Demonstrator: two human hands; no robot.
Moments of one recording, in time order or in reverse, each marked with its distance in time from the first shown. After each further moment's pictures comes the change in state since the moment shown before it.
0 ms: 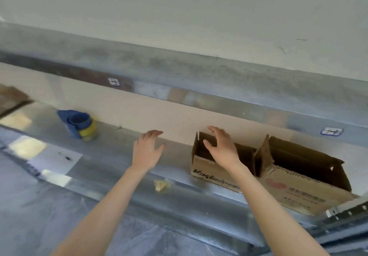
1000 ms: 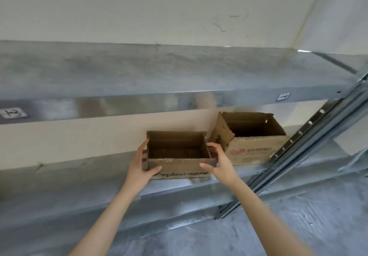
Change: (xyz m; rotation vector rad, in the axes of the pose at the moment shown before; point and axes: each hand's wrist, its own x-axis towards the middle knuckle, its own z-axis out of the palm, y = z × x) left_hand 0.016 0.016 0.093 -0.770 -0.465 0.163; right_hand -0.099 0.077 0.011 0.266 0.227 0.406
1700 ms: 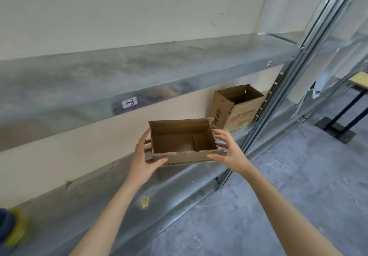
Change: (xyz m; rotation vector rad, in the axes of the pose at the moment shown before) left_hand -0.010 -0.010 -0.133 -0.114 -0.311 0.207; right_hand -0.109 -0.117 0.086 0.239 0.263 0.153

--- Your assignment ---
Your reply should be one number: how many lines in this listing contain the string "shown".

--- The answer ---
3